**RECORDED DATA**
= Beginning of Section =

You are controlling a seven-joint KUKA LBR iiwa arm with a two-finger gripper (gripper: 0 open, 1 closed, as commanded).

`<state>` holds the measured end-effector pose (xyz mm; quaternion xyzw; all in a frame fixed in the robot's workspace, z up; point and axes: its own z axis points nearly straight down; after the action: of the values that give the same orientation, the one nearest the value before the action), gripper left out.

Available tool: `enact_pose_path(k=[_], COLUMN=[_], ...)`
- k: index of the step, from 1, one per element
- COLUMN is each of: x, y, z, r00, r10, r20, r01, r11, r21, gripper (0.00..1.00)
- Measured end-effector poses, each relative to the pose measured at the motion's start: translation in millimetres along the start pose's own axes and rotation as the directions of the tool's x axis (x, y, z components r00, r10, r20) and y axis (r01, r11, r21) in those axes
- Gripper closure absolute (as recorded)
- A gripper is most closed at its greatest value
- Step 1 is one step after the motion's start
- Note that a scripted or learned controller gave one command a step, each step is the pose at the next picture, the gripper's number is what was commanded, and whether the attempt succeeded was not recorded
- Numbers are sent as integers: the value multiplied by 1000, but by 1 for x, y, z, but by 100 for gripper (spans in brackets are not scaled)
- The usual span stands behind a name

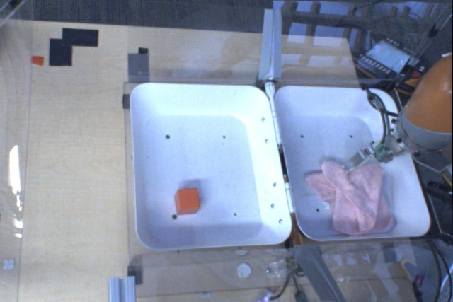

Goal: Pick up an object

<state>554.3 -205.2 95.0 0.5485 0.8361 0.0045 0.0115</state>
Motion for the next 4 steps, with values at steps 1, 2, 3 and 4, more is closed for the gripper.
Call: enact_pose_path(k=[1,2,3,4], x=[57,58,58,72], y=[5,10,9,47], z=[0,-12,-12,0], r00=[998,998,998,974], r10=[-65,-67,-67,226], r20=[0,1,2,-8], r01=[65,67,67,-226], r11=[998,998,998,974], r21=[-2,-9,-9,17], gripper=[0,100,0,0])
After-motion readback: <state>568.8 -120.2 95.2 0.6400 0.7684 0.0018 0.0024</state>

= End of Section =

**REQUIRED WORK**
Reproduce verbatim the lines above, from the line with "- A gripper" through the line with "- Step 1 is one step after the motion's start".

**SOLUTION BELOW**
- A gripper is most closed at its greatest value
- Step 1 is one step after the motion's start

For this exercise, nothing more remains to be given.